### [YOUR OBJECTIVE]
Beginning at whichever line contains "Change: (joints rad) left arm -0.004", reproduce each line of the records below word for word, ending with the last, and add nothing.

### [GIVEN RECORDS]
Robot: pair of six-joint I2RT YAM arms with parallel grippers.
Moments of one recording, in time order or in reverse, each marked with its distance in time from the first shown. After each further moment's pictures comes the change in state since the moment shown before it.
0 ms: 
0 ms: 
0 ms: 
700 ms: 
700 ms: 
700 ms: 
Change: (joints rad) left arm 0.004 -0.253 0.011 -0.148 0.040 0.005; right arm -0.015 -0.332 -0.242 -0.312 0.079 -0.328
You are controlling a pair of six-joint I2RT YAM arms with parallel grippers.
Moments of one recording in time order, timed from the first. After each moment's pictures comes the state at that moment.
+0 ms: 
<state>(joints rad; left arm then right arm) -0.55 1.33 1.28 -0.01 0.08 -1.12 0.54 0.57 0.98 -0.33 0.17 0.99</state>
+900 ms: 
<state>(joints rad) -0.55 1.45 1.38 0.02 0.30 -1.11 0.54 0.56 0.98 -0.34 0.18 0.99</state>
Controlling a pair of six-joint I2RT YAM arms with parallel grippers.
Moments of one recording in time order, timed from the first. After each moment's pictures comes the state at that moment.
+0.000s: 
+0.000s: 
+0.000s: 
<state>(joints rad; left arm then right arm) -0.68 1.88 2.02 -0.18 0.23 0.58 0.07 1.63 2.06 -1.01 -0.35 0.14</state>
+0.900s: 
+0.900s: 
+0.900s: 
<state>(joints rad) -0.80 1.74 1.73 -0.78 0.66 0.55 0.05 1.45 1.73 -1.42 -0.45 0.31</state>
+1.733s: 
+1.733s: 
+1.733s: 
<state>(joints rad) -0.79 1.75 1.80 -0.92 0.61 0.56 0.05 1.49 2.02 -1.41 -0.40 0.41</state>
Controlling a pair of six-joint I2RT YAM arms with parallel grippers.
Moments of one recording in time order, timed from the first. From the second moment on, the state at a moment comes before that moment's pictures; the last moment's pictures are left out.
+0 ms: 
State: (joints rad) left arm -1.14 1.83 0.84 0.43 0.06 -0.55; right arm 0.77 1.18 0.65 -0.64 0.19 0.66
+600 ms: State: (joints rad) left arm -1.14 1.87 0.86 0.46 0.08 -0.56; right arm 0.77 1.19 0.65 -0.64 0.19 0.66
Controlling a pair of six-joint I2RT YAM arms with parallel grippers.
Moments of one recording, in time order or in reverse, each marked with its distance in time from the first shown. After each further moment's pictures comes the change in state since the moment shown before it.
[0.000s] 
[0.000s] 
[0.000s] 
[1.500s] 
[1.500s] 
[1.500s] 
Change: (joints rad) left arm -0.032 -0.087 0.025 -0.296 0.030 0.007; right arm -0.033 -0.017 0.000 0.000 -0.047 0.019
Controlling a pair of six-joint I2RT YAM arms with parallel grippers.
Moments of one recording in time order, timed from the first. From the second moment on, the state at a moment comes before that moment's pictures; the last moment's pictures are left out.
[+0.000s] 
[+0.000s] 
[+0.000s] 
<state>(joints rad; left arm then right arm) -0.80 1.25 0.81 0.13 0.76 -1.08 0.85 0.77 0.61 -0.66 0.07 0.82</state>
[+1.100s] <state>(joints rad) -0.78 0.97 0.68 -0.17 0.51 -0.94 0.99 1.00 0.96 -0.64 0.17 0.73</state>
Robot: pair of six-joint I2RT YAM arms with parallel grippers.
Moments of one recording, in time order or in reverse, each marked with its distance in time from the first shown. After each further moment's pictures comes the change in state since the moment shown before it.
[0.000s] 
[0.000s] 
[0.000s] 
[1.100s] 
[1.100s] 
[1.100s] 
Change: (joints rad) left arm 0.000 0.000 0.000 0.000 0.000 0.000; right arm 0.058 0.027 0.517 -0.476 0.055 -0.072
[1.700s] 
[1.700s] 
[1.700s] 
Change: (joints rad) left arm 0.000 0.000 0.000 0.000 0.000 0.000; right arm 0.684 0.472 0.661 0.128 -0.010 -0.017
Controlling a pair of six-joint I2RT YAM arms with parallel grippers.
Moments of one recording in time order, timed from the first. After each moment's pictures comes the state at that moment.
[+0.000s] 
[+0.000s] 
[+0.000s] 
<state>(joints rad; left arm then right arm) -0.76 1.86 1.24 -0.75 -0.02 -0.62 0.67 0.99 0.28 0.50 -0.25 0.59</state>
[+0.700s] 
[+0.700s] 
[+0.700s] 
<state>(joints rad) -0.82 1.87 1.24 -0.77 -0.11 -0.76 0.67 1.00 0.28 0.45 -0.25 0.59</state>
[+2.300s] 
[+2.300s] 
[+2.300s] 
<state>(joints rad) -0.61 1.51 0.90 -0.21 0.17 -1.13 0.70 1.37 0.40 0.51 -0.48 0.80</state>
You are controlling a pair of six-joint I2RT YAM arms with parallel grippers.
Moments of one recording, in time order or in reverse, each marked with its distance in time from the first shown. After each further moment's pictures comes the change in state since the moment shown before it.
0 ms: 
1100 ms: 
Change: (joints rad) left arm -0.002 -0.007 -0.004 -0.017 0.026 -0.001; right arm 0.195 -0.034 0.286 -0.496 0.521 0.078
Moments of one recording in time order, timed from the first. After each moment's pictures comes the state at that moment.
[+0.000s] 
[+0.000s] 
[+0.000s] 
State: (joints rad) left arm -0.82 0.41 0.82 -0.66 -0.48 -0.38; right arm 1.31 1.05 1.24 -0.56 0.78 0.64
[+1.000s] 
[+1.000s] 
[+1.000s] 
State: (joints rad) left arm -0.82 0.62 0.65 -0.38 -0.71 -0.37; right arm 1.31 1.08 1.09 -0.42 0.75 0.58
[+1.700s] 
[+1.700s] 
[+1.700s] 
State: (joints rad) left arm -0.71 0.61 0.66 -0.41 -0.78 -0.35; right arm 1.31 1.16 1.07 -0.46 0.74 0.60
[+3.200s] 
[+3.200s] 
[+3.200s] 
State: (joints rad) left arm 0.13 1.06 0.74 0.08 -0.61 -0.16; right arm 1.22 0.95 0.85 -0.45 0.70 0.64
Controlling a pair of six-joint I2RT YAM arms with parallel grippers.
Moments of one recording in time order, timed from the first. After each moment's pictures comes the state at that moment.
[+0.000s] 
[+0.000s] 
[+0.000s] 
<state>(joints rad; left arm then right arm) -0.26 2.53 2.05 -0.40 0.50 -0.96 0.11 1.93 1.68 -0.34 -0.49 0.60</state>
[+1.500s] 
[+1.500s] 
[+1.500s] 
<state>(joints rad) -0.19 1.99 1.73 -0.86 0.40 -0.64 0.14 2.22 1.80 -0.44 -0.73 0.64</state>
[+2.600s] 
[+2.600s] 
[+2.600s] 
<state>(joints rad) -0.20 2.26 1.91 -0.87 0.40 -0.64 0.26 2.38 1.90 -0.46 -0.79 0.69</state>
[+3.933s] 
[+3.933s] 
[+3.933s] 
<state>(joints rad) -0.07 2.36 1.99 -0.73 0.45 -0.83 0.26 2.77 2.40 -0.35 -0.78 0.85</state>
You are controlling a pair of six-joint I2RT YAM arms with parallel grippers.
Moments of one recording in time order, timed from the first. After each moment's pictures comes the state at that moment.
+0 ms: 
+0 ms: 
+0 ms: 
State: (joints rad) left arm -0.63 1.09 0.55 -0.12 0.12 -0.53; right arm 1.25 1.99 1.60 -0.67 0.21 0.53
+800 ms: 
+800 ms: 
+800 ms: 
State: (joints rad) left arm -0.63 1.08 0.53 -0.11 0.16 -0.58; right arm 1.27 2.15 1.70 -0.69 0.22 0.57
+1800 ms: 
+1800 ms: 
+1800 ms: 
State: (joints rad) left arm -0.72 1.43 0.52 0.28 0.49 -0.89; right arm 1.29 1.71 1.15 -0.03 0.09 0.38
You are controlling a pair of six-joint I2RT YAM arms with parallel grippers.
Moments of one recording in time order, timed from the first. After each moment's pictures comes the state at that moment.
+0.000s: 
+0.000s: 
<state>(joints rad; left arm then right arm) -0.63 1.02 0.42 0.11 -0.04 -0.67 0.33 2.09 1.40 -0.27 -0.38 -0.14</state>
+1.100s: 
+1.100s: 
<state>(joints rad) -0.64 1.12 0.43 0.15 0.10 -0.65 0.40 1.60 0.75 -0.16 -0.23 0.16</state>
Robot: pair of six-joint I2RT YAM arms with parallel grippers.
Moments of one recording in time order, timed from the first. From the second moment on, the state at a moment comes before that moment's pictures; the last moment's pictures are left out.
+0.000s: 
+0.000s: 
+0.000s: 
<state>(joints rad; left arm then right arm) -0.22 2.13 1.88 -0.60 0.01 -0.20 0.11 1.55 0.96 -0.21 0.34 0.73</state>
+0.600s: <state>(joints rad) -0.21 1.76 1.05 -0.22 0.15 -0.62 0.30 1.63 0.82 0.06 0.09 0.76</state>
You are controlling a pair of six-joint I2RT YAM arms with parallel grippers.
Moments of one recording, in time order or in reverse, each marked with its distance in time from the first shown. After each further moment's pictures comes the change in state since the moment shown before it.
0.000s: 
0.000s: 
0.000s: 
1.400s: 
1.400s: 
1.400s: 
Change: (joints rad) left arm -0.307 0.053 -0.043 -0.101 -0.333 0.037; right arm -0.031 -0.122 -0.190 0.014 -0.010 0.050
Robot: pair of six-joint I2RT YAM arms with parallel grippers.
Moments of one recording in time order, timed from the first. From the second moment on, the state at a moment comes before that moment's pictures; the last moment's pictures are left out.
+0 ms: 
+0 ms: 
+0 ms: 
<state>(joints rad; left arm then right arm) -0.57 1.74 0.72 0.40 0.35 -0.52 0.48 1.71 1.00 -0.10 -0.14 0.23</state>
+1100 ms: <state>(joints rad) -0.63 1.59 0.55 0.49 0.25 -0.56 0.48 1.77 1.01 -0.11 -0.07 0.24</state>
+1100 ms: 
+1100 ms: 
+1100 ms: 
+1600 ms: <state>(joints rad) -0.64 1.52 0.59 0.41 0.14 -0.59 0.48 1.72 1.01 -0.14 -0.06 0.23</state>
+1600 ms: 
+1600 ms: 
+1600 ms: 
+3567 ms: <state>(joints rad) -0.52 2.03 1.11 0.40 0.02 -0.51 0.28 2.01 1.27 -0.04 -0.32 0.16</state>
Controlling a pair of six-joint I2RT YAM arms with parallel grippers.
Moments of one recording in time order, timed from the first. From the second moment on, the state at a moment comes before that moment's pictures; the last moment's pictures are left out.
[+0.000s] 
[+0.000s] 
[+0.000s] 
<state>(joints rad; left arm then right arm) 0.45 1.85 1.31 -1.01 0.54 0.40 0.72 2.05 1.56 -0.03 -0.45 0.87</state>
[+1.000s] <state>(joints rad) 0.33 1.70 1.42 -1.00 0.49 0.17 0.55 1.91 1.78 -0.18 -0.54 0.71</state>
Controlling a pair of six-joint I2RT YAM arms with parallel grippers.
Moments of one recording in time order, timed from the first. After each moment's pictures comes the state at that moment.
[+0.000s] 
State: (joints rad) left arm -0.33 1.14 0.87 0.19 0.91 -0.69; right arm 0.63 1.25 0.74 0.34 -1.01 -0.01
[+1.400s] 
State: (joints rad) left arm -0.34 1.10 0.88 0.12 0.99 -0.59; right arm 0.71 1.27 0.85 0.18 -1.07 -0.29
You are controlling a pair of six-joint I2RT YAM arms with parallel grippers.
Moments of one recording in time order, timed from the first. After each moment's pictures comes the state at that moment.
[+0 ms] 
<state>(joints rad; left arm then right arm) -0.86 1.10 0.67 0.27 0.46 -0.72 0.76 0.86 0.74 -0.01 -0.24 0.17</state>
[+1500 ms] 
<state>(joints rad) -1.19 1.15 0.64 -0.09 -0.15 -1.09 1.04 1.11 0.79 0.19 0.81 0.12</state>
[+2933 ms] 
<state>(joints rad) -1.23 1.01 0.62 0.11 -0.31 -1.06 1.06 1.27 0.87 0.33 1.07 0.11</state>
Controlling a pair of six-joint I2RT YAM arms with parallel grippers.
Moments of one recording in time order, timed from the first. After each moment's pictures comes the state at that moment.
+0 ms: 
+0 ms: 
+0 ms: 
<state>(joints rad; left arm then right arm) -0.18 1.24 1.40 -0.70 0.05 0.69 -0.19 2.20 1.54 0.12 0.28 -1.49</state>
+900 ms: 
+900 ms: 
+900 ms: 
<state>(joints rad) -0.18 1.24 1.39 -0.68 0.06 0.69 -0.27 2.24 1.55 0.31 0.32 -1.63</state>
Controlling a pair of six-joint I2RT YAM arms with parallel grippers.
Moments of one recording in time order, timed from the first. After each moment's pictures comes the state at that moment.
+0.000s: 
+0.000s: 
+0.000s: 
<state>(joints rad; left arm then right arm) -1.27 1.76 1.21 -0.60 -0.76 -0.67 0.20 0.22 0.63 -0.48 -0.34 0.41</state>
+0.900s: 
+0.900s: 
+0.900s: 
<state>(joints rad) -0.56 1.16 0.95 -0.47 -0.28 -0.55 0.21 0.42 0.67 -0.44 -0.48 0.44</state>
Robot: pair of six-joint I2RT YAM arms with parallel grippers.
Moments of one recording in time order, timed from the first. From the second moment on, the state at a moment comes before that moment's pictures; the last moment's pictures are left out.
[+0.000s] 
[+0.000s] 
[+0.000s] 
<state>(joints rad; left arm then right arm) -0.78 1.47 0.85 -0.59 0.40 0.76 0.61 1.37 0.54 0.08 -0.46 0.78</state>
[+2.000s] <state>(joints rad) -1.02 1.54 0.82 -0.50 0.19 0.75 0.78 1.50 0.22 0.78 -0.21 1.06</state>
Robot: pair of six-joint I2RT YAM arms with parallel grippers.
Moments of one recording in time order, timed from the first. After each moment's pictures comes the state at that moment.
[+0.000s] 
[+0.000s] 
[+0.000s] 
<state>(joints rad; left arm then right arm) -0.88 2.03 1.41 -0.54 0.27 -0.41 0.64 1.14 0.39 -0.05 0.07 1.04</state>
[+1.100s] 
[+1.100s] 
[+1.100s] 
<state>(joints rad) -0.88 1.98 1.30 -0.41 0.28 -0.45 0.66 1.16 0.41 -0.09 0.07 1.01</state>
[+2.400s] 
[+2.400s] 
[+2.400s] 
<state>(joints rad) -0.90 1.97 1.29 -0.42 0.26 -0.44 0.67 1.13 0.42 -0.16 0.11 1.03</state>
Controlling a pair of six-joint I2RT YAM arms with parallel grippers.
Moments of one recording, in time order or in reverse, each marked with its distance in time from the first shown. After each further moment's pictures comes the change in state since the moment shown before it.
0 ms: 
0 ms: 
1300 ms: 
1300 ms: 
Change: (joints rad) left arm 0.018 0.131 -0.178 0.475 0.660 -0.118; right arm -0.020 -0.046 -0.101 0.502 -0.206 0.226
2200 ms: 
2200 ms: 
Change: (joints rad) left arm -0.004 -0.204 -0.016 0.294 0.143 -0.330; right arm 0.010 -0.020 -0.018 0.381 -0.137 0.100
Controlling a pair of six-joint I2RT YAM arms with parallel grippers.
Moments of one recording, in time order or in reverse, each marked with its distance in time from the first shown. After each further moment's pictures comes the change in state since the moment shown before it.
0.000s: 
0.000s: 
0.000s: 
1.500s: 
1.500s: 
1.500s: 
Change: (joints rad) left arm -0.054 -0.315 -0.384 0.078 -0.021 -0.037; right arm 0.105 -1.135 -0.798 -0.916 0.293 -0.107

### [PROBLEM SOLUTION]
Change: (joints rad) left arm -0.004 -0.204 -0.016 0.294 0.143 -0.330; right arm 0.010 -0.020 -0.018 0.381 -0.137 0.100
Controlling a pair of six-joint I2RT YAM arms with parallel grippers.
Moments of one recording, in time order or in reverse, each marked with its distance in time from the first shown. After each further moment's pictures comes the change in state since the moment shown before it.
0.000s: 
0.000s: 
0.000s: 
1.500s: 
1.500s: 
1.500s: 
Change: (joints rad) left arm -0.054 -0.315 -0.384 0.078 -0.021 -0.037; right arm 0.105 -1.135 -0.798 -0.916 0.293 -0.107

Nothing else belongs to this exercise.